Monday, March 30, 2009

American Bar Association is tilted toward liberal nominees, says NYT in reporting on studies



The American Bar Association -- the non-transparent arm of this nation troubling legal industry -- is biased toward giving higher ratings to liberal court nominees, The New York Times reports in citing a new, independent study.

Give some credit to former AG Alberto Gonzales, who called out the ABA for its bias and quit using the group's grading system during the Bush administration.

The Obama administration has now invited the body back to grade nominees. The ABA, like state and local bar associations, leaves a lot to be desired when it comes to ensuring that the courts represent the interests of the people and justice first.

The Times reports:

Two weeks ago, the American Bar Association’s eight-year exile ended. The Obama administration restored the group to the special status it had enjoyed since the Eisenhower years, and it will once again get early word about potential nominees to the federal bench.

The group says it is serious and diligent about evaluating candidates without regard to ideology. But there is reason to wonder whether Alberto R. Gonzales, who was White House counsel at the time, might have had a point when he told the group eight years ago that its help would not be needed.

The A.B.A. is, after all, a private trade association, not an arm of the government. It takes public and generally liberal positions on all sorts of divisive issues.

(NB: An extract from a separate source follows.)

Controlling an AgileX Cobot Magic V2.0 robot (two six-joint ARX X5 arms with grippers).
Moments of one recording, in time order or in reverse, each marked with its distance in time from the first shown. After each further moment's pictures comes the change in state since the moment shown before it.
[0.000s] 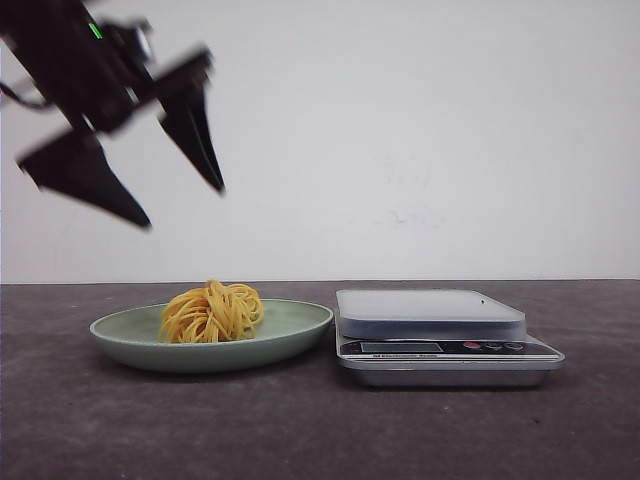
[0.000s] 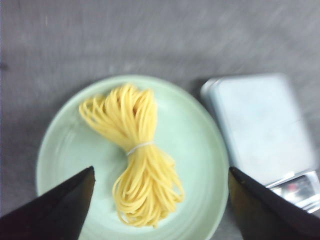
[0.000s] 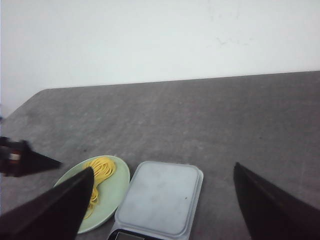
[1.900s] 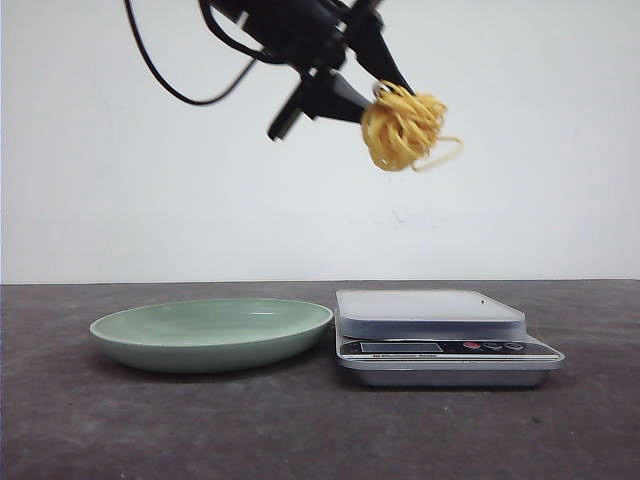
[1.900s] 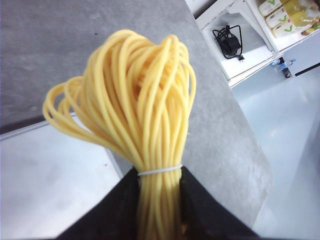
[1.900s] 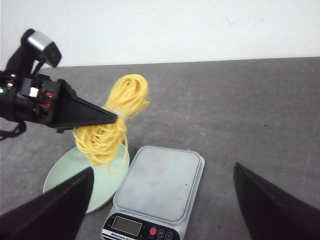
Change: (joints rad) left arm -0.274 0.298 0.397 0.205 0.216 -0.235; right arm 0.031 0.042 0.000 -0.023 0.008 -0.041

And a series of studies suggest that candidates nominated by Democratic presidents fare better in the group’s ratings than those nominated by Republicans.

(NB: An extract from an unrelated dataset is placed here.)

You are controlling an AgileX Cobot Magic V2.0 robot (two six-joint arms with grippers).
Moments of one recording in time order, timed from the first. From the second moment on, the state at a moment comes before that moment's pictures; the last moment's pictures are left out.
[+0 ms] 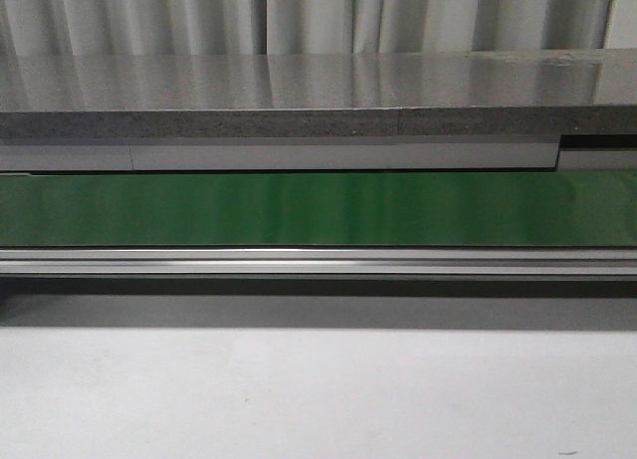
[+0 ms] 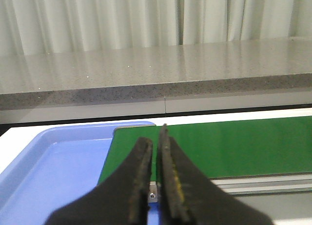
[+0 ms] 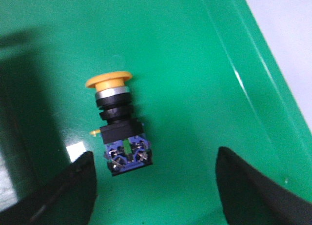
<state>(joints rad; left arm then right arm) -0.07 -0.01 0.00 0.08 0.05 0.04 -0.45 1.60 -0.98 -0.23 0.44 0.17</state>
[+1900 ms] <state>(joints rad) -0.07 -0.01 0.00 0.08 0.05 0.04 -0.48 1.88 -1.09 -0.04 0.39 -0.05</state>
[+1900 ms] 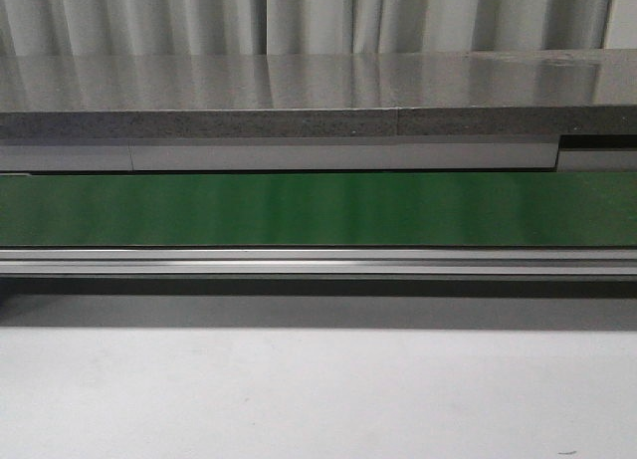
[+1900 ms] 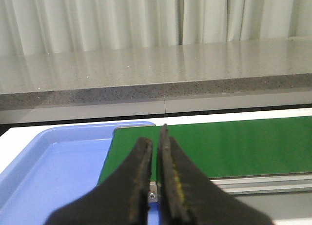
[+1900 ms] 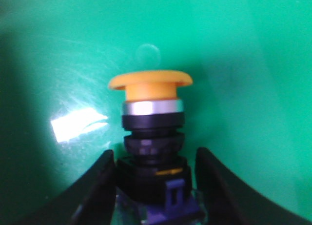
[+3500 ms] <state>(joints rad) -0.07 -0.01 0.00 0.08 0.05 0.04 -0.24 1.60 -1.08 0.30 0.72 -0.32</state>
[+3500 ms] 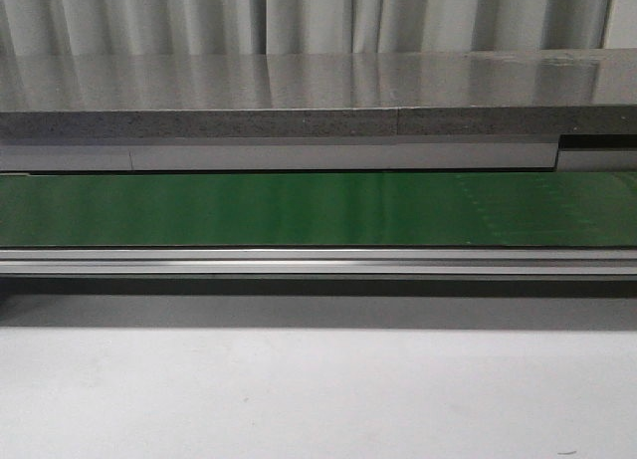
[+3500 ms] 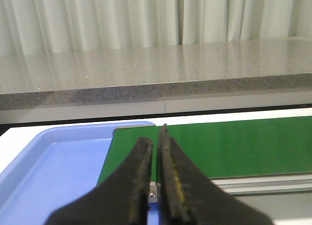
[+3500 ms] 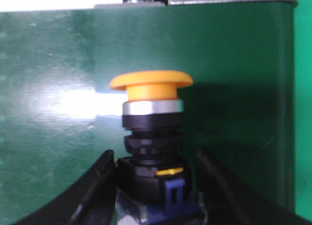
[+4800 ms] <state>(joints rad) -0.07 -0.01 0.00 0.09 0.05 0.04 -0.24 1.40 -1.08 0.30 0.64 -0.32</state>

Kim J. Askew, the chairwoman of the association’s 15-member Standing Committee on the Federal Judiciary, which performs the evaluations, said her group is independent, hardworking and completely divorced from politics.

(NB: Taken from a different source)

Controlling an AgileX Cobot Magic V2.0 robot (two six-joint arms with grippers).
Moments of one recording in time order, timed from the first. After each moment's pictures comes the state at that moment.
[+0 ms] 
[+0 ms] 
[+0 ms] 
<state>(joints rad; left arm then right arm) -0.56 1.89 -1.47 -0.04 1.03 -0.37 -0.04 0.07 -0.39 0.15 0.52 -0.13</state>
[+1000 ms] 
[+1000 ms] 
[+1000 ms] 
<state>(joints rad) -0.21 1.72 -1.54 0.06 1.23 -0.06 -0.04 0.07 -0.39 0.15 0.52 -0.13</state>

“We are an impartial group of lawyers that bring a peer review to the process,” Ms. Askew said. “We are all lawyers. We are officers of the court. We speak the language of the law. We do not consider politics.”

But a series of studies have found indications that liberal nominees do better in the process than conservative ones. The latest, to be presented next month at the Midwest Political Science Association, found evidence consistent with ideological bias.

“Holding all other factors constant,” the study found, “those nominations submitted by a Democratic president were significantly more likely to receive higher A.B.A. ratings than nominations submitted by a Republican president.”

The differences matter, said Amy Steigerwalt, a political scientist at Georgia State and an author of the study, along with Richard L. Vining Jr, of the University of Georgia and Susan Navarro Smelcer of Emory.

“A nominee who has a higher A.B.A. rating is more likely to move through the process,” Professor Steigerwalt said. “When problems arise, a higher A.B.A. rating provides one piece of ammunition for the president and supporting senators about why a person should be confirmed to the federal bench.”